Plasma cfRNA isolated before and after the development of acquired resistance revealed upregulated expression of SOX10 and MITF RNA during transition to PD. We recognize that such plasma cfRNA may derive from tumor cells and/or normal cells. Plasma samples from cancer donors tend to have a higher cfDNA yield than healthy donors (cfDNA-quantification-tech-note-1170-2020-001, Illumina). We noted a similar trend for plasma cfRNA from cancer patients vs. healthy individuals, and before vs. after acquired resistance development (Supplementary Table S7), leading us to assume the major source of cfRNA is cancer tissue and/or circulating tumor cells. However, we cannot exclude involvement of GPNMB+ MDSC to cfRNA expression. If so, then upregulated SOX10-MITF gene expression in plasma may reflect tumor relapse.

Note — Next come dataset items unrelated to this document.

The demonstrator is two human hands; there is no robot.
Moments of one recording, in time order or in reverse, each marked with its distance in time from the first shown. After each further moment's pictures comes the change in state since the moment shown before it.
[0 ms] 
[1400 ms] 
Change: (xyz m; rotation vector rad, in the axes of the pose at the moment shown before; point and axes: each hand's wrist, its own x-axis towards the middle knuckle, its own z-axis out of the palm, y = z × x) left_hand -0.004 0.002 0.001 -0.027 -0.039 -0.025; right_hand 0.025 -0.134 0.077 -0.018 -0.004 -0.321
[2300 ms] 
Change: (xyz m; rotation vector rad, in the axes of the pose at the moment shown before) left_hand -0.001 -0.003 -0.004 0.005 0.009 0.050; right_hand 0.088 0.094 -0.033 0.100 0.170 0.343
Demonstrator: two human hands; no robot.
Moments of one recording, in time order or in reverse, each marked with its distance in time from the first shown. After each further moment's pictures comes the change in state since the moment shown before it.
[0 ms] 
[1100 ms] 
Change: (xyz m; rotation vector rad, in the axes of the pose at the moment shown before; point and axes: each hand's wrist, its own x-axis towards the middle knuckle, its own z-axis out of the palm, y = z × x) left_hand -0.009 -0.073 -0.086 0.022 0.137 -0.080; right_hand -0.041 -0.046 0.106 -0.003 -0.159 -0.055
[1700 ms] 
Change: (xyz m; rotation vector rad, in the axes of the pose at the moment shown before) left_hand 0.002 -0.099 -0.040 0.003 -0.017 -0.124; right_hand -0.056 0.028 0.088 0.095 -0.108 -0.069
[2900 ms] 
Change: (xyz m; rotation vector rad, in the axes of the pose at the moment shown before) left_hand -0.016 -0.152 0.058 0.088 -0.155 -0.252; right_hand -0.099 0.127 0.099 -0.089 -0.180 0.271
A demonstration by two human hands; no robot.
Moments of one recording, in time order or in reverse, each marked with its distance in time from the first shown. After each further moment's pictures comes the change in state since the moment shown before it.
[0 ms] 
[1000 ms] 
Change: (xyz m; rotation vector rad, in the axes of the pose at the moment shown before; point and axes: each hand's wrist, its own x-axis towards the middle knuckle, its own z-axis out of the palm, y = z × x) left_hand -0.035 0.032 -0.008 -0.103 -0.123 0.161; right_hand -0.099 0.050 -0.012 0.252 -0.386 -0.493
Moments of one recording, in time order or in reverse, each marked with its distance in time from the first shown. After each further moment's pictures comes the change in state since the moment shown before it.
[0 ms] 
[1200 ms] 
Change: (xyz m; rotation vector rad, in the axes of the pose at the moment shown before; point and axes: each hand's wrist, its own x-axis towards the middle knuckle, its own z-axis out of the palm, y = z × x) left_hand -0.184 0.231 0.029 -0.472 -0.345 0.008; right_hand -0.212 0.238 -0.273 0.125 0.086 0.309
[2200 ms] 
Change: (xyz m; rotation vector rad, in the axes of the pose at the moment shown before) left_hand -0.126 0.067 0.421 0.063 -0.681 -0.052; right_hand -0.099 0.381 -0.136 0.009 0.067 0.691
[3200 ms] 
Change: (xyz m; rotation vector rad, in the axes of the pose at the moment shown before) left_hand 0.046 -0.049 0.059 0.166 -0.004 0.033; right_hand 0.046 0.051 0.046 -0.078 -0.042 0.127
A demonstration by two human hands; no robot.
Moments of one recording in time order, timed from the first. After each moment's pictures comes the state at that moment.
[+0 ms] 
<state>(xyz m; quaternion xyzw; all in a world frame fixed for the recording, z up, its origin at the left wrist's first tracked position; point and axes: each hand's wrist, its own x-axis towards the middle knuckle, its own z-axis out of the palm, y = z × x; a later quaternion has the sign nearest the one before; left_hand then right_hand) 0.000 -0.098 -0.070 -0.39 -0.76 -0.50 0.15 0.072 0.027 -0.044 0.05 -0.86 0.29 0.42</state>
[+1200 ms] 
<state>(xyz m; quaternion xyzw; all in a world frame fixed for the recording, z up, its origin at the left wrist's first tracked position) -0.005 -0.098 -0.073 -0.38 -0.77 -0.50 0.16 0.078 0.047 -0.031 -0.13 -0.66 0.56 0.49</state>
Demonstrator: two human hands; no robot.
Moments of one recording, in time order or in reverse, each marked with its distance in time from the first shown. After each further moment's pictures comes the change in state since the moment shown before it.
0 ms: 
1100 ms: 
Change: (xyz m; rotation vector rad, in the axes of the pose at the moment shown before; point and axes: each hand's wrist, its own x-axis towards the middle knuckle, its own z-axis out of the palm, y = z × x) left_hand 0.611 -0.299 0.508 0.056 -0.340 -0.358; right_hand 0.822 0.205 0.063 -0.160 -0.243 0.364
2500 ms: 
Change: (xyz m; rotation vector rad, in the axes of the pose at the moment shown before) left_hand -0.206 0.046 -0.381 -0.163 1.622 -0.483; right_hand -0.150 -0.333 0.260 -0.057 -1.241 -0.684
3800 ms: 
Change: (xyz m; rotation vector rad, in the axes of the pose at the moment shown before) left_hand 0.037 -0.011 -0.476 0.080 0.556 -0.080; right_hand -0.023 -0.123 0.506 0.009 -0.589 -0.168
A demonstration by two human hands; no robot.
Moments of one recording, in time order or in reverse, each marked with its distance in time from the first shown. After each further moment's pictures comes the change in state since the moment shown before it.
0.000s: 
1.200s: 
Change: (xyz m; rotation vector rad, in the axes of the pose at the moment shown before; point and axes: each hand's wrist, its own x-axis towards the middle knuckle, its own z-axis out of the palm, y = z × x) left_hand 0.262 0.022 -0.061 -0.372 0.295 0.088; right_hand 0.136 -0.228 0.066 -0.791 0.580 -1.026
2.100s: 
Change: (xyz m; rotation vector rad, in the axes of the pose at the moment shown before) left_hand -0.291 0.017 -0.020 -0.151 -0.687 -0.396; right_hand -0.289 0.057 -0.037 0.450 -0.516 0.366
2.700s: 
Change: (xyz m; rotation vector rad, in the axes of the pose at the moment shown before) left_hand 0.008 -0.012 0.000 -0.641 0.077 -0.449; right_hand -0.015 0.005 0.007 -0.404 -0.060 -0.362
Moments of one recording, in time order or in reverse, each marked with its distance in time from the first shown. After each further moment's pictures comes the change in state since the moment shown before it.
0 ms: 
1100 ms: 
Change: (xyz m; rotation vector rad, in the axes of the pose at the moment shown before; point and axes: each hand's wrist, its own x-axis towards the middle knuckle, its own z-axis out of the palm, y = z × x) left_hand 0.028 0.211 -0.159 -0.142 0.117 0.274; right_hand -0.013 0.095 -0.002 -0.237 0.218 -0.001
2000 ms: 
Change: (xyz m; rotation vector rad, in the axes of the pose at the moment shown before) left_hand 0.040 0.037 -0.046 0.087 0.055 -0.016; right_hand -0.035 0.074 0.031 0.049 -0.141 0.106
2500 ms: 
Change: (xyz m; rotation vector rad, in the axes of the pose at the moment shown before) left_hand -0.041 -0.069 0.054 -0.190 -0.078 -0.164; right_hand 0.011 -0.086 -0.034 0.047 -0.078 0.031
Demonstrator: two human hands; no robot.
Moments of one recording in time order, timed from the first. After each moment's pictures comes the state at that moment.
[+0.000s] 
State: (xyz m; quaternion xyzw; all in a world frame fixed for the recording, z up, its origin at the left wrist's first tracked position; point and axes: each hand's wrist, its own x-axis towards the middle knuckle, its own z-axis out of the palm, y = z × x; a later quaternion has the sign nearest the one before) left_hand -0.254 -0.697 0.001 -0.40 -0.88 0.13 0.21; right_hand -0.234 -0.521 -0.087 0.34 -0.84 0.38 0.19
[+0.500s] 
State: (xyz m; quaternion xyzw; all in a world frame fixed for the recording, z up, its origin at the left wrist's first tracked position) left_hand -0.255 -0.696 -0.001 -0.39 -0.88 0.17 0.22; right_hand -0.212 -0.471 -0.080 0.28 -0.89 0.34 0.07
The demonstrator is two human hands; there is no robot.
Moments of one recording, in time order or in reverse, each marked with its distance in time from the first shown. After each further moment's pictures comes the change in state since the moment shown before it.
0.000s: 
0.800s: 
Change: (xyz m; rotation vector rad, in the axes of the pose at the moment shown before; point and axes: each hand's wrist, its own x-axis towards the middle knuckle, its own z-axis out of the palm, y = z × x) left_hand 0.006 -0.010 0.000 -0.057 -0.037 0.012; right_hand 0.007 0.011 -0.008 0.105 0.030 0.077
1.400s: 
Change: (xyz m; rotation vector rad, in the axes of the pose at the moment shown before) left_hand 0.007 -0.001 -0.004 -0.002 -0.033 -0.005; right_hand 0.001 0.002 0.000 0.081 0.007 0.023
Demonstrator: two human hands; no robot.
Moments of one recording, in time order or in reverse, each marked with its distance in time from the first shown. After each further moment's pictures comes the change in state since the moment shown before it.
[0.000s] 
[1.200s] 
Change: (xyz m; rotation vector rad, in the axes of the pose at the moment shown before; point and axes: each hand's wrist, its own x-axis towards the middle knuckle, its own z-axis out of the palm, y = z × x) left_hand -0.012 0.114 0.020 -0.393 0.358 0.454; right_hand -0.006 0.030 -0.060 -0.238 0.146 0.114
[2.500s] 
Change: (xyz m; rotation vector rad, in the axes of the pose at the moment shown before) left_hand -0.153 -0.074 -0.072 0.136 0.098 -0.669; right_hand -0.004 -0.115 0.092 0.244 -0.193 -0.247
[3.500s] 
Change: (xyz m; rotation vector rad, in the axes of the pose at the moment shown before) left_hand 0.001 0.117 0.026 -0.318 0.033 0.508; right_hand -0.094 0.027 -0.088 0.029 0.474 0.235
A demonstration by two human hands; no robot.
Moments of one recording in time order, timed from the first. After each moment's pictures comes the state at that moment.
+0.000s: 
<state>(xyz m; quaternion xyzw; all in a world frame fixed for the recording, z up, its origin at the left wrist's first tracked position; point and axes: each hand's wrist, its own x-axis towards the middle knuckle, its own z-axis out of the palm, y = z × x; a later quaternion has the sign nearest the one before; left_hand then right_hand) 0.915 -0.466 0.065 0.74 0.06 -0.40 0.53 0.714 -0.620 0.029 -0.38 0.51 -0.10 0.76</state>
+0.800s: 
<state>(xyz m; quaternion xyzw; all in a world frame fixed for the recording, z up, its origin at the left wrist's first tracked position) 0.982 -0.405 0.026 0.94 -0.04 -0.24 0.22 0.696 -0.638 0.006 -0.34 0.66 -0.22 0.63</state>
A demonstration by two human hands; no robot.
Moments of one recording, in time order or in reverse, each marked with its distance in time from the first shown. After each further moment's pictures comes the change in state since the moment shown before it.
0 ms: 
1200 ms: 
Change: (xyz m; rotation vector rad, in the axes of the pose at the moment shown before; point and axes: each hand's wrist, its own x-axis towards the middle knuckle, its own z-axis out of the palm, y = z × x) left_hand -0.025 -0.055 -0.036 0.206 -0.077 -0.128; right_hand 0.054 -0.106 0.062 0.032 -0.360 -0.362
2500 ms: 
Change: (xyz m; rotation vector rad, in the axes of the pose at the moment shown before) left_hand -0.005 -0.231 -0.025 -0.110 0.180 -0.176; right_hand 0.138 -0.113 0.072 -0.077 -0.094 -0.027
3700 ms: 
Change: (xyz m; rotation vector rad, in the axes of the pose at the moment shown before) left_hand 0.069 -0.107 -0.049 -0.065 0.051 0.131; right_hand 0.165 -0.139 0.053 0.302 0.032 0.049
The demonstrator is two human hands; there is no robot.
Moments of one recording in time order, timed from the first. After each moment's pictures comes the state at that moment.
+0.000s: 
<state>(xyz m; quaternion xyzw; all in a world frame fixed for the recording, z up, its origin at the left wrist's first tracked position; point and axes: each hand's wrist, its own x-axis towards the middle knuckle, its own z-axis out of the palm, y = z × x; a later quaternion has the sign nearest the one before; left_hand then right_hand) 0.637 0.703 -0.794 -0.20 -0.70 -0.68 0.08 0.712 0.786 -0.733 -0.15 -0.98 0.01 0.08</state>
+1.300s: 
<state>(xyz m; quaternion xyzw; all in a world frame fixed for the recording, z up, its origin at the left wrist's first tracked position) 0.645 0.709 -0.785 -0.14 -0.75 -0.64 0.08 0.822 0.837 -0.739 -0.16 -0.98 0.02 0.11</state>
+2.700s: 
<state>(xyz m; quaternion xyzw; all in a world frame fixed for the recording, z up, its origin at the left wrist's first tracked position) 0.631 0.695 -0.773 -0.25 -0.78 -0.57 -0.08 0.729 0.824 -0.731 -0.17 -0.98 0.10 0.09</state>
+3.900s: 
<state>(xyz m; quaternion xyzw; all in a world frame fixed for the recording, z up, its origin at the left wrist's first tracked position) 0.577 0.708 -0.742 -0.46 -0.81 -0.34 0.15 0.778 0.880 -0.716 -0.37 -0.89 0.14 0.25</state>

We believe the mechanisms underlying innate and acquired resistance are different. Studies of innate resistance point to a predetermined outcome based on genetic alterations in tumor cells. By contrast, acquired resistance mechanisms appear more complex, akin to chronic inflammatory disease with elevated expression of various genes, including negative regulators. This concept is supported by our RNA-seq data of P4 vs. P0 tumors’ responses to anti-PD1 Ab, in which treatment-resistant (vs. susceptible) tumors had considerably more dynamic transcriptomes, supporting the notion that ICI resistance is inducible (not constitutive), arising from mechanisms that counteract the hyper-activated immunity resulting from sustained ICI treatment.

We conclude that rising blood sGPNMB is a useful real-time indicator of ICI resistance. PDL1-triggered dysregulation of the oncogenic SOX10-MITF pathway causes resistance, making elements of this pathway potential targets for overcoming this limitation to optimal treatment efficacy.